Metallica have shared another new track from their upcoming The Metallica Blacklist compilation album. This time the guest star is jazz saxophonist Kamasi Washington, whose cover of “My Friend Of Misery” you can check out below.
This version of “My Friend Of Misery” is a completely new and different studio recording of the song Washington played last month at the Hollywood Bowl – with that particular show featuring a surprise guest appearance from Metallica stars Kirk Hammett and Robert Trujillo.
Kamasi Washington has turned “My Friend Of Misery” into an astral jazz odyssey, which is to say that the turned it into an astral jazz song. There’s plenty of common ground between jazz and metal, two genres with deep lore and with hard focus on instrumental virtuosity, but other than some noisy bits toward the end — which may or may not involve Hammett and Trujillo — Washington’s version sounds absolutely nothing like metal.
It is the latest cover to be released from The Metallica Blacklist, which will feature 53 different artists covering songs from the band’s self-titled Black Album, and is due out on September 10 via Blackened Recordings.
Previously shared tracks from The Metallica Blacklist include covers from artists Phoebe Bridgers, Weezer, and St. Vincent, among others. Last week, an IDLES cover of “The God That Failed” was shared.
Metallica mark the 30th anniversary of their self-titled fifth album — a/k/a The Black Album — with two landmark releases, both out September 10 on the band’s own Blackened Recordings. There’s a new edition of The Black Album as well as the Metallica Blacklist tribute album.

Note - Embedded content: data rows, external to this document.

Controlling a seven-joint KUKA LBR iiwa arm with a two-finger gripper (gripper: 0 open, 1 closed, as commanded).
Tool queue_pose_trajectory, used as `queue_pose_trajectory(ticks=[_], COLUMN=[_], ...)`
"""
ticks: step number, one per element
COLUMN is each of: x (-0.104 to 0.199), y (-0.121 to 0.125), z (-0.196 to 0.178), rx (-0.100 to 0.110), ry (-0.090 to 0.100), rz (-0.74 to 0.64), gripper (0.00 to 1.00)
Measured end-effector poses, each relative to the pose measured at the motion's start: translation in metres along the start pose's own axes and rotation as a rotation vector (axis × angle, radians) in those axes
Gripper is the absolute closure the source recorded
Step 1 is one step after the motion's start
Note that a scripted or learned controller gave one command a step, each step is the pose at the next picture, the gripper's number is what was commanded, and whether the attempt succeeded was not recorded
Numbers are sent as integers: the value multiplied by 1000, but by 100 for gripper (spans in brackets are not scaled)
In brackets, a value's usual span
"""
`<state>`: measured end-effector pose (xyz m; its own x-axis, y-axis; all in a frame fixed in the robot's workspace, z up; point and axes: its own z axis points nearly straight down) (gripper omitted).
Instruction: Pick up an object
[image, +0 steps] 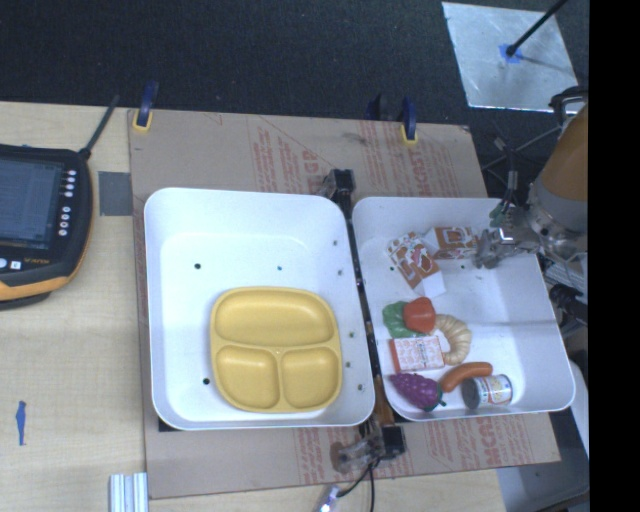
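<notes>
Camera view: unreadable red-and-white labelled packet (417, 353) beside can (492, 391).

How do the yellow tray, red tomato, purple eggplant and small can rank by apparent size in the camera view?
1. Yellow tray, largest by far.
2. Eggplant.
3. Tomato and can look too alike to rank.

Yellow divided tray (276, 348) in left bin (170, 225), toy food in right bin (520, 300), hand (492, 247) over its far edge
</notes>
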<state>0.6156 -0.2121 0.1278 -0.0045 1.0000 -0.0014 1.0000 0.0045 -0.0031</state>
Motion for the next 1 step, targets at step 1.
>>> queue_pose_trajectory(ticks=[1], x=[0], y=[0], z=[0], rx=[0], ry=[0], rz=[0], gripper=[0])
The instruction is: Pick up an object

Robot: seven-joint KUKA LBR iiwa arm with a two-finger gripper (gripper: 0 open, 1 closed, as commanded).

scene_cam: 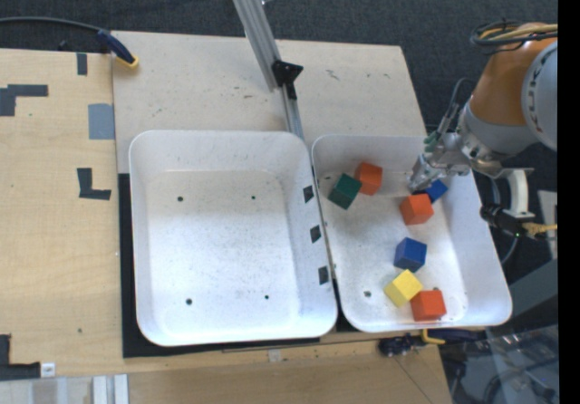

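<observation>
The right bin (pixel 476 248) holds several small blocks. An orange block (pixel 369 177) and a green block (pixel 344 191) lie near its back left. A red-orange block (pixel 417 208) sits mid-bin, with a small blue block (pixel 438 190) just behind it. Further forward are a blue cube (pixel 410 254), a yellow cube (pixel 403 287) and a red cube (pixel 429 304). My gripper (pixel 426 172) hangs low at the bin's back right, right beside the small blue block and above the red-orange one. Nothing is seen held in it.
The left bin (pixel 145 212) stands beside the right one, sharing a raised middle rim (pixel 317 221). A slanted metal rail (pixel 254 17) crosses the back of the bench. A cable with a yellow-blue plug (pixel 118 47) lies at the far left.
</observation>
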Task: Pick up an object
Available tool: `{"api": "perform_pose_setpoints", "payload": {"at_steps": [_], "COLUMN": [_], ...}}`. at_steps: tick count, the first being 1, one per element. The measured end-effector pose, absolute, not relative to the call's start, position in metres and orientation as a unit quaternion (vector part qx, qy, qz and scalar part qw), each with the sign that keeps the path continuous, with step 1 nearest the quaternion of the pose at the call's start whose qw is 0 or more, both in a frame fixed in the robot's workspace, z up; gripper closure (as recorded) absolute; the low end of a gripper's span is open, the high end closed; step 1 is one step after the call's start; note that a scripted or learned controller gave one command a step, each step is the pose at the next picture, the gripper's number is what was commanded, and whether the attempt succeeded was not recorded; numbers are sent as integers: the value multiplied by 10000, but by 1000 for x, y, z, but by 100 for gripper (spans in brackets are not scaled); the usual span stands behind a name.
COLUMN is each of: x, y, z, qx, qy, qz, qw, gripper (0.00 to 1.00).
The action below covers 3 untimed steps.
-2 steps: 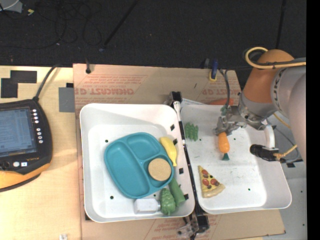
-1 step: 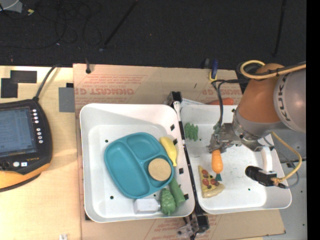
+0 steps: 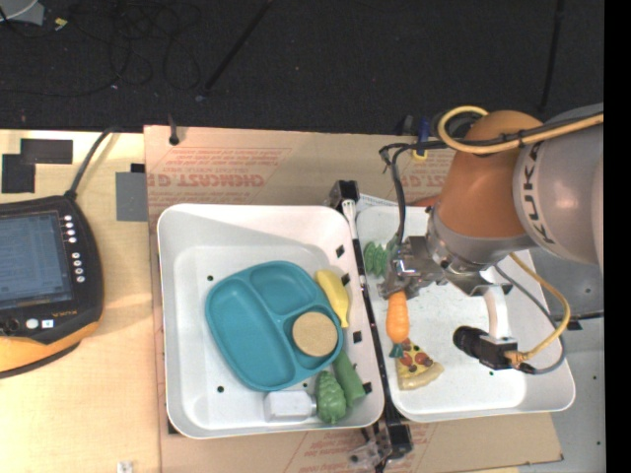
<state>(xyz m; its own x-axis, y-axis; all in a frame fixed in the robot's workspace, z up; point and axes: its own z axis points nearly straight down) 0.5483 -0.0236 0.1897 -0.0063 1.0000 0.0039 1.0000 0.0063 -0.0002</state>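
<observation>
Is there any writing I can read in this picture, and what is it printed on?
"KU", the visible part of dark lettering running up the grey arm.
Red print, upside down, on the cardboard sheet under the bins: too blurred to read with confidence.
The handheld screen at left: text too small to read.

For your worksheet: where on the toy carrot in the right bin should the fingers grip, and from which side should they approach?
Grip the carrot across its orange middle, coming straight down from above. It lies flat on the right bin floor, long axis running up and down the view, so its narrow width is probably easiest to span. The pizza slice crowds its lower end.
</observation>
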Motion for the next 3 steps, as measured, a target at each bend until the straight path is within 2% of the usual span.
{"api": "perform_pose_setpoints", "payload": {"at_steps": [1, 2, 3], "x": [493, 494, 474], "y": [6, 31, 29], "z": [187, 187, 197], "qx": [-7066, -7066, -7084], "qy": [-7076, -7076, -7058], "qz": [23, 11, 17], "qw": [37, 21, 26], "gripper": [100, 100, 100]}}
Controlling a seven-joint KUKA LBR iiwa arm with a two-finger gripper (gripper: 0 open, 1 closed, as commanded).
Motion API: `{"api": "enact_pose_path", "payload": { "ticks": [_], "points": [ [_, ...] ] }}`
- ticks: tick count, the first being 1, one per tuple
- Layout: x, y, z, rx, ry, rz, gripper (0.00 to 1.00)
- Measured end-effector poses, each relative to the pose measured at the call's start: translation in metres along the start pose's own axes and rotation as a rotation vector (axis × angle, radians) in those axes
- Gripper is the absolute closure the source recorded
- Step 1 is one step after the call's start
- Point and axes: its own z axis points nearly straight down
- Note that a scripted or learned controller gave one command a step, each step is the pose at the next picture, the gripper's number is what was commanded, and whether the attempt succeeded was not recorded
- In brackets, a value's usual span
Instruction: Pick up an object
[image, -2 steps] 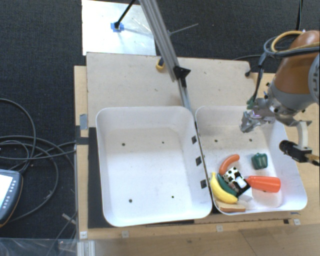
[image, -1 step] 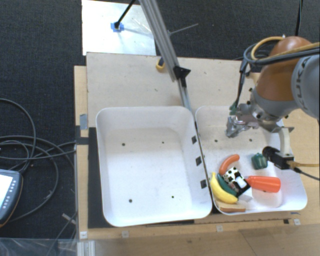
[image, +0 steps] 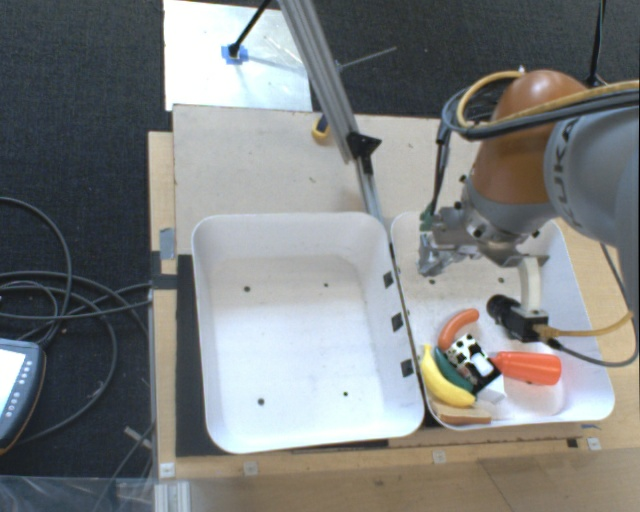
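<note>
Approach step over the right bin (image: 580, 300).
Fingers (image: 432, 262): I cannot tell their state; next I drop toward the banana (image: 440, 378).

**Count of things on the bench**

Two white bins: the left bin (image: 300, 330) and the right bin (image: 585, 300). Below the gripper (image: 437, 258) lie one yellow banana (image: 440, 378), one small orange sausage-shaped piece (image: 458, 324), one orange carrot-like piece (image: 530, 367) and one black-and-white block (image: 470, 357).
</note>
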Motion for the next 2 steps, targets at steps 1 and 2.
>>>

The Black Album is one of the most commercially successful and critically acclaimed records of all time. Its 1991 release not only gave Metallica their first No. 1 album in no fewer than 10 countries, including a 4-week run at No.1 in the U.S., its unrelenting series of singles — “Enter Sandman”, “The Unforgiven”, “Nothing Else Matters”, “Wherever I May Roam”, and “Sad But True” — fueled the band’s rise to stadium headlining, radio and MTV dominating household name status.